» **WORK INSTRUCTIONS**: In the data that follows, find each line containing "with" and copy it.
+++
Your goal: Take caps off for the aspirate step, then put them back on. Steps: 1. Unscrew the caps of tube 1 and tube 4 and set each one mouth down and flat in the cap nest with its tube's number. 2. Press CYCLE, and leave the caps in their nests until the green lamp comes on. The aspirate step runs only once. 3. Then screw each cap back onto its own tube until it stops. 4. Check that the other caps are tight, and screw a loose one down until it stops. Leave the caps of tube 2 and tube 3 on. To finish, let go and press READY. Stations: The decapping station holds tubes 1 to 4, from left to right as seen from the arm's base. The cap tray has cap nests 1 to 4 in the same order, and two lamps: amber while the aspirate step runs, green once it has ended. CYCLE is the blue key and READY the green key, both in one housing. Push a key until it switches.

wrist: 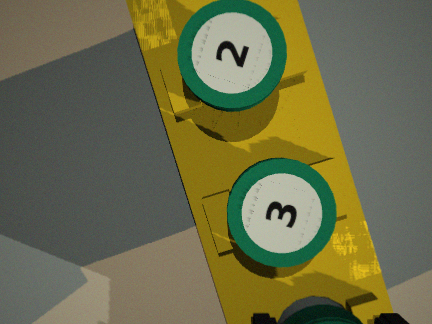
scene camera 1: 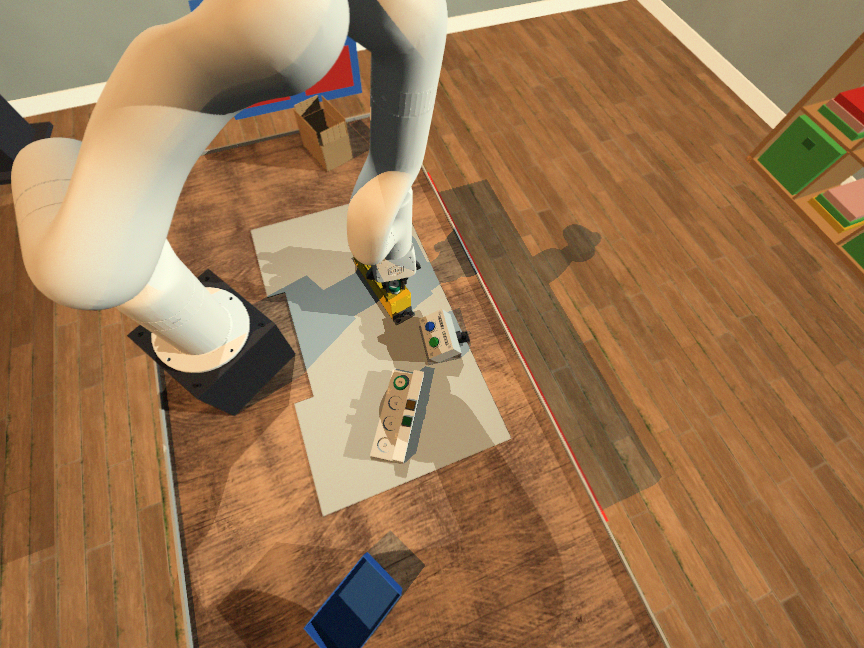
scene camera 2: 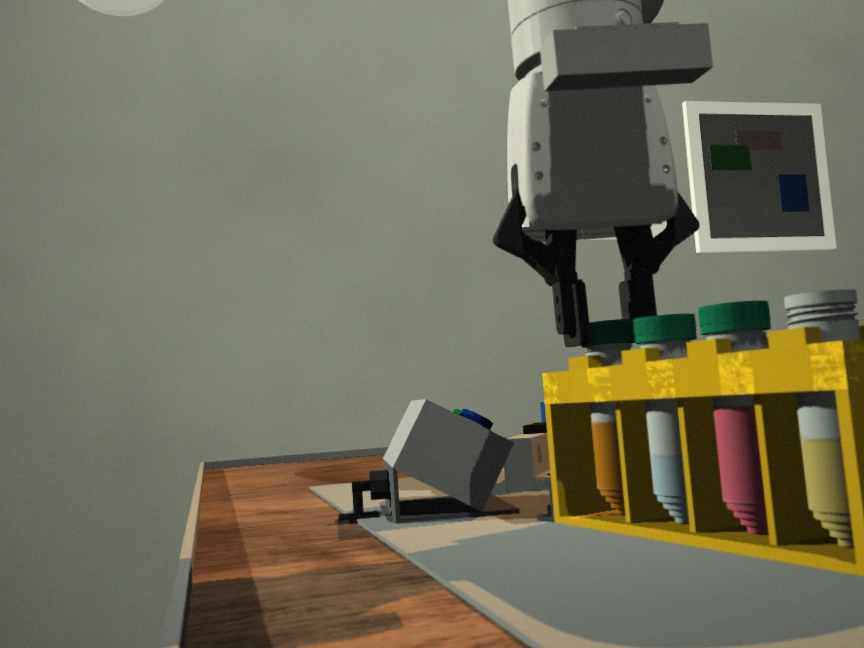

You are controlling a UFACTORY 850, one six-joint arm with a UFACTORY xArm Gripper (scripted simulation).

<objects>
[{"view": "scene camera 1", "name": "my gripper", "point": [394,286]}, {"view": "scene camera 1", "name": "cardboard box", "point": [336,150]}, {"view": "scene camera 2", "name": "my gripper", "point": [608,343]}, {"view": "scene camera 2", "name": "green cap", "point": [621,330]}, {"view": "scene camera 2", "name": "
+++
» **OUTPUT OF THE EXERCISE**:
Your goal: Take caps off for the aspirate step, then put them back on. Steps: 1. Unscrew the caps of tube 1 and tube 4 and set each one mouth down and flat in the cap nest with its tube's number. 2. Press CYCLE, and leave the caps in their nests until the green lamp comes on. The aspirate step runs only once. 3. Then screw each cap back onto its own tube until it stops. 4. Check that the other caps are tight, and screw a loose one down until it stops. Leave the caps of tube 2 and tube 3 on. To finish, let go and press READY. Stations: The decapping station holds tubes 1 to 4, from left to right as seen from the arm's base. The cap tray has cap nests 1 to 4 in the same order, and two lamps: amber while the aspirate step runs, green once it has ended. CYCLE is the blue key and READY the green key, both in one housing. Push a key until it switches.
You are controlling a UFACTORY 850, one six-joint arm with a UFACTORY xArm Gripper (scripted simulation).

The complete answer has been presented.